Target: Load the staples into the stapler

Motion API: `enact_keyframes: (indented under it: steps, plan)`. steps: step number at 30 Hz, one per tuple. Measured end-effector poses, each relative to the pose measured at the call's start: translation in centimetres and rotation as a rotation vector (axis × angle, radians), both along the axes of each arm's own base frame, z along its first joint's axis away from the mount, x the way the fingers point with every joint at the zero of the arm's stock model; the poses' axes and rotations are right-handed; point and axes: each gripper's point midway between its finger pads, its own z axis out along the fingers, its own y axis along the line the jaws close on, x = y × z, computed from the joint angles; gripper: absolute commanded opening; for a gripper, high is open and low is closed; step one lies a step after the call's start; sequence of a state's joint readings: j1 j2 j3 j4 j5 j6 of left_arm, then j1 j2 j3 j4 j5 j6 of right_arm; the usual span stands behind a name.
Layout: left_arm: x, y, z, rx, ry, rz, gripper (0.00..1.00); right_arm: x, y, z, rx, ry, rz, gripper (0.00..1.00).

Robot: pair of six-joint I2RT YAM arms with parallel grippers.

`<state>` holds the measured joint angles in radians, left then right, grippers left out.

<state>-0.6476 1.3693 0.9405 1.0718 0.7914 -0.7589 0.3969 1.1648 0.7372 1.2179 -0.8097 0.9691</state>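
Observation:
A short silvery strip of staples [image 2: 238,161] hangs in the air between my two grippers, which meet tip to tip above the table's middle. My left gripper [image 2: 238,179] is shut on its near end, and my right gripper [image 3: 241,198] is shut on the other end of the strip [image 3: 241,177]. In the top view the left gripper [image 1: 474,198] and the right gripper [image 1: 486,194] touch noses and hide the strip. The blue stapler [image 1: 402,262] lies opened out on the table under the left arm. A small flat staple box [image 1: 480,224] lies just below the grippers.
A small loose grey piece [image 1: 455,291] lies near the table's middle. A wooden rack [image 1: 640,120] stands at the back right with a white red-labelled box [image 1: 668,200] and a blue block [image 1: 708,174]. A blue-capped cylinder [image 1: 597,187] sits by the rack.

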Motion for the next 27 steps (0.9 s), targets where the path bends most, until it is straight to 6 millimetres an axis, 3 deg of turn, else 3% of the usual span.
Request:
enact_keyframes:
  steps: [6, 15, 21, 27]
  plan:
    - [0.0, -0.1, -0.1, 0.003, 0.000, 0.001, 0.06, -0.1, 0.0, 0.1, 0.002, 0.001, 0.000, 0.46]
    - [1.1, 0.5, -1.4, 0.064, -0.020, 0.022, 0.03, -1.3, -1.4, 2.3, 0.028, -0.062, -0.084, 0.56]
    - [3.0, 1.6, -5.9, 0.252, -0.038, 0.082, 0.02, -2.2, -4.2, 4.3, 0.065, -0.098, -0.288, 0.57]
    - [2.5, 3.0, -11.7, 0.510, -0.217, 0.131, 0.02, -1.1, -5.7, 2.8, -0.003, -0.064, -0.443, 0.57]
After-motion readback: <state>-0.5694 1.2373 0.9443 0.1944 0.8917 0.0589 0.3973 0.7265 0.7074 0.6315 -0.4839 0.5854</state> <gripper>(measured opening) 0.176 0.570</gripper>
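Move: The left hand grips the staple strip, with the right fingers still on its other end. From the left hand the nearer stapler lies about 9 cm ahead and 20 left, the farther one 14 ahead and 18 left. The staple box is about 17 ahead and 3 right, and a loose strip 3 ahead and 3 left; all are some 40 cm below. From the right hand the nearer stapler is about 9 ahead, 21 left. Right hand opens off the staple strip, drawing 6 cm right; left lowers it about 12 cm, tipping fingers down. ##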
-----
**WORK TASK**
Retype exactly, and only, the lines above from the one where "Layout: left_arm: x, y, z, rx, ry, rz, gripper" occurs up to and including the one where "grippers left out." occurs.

**YOUR SOLUTION**
Layout: left_arm: x, y, z, rx, ry, rz, gripper (0.00..1.00); right_arm: x, y, z, rx, ry, rz, gripper (0.00..1.00).

Robot: pair of six-joint I2RT YAM arms with parallel grippers.

`<state>` holds the measured joint angles in radians, left then right, grippers left out.

The requested output is now complete.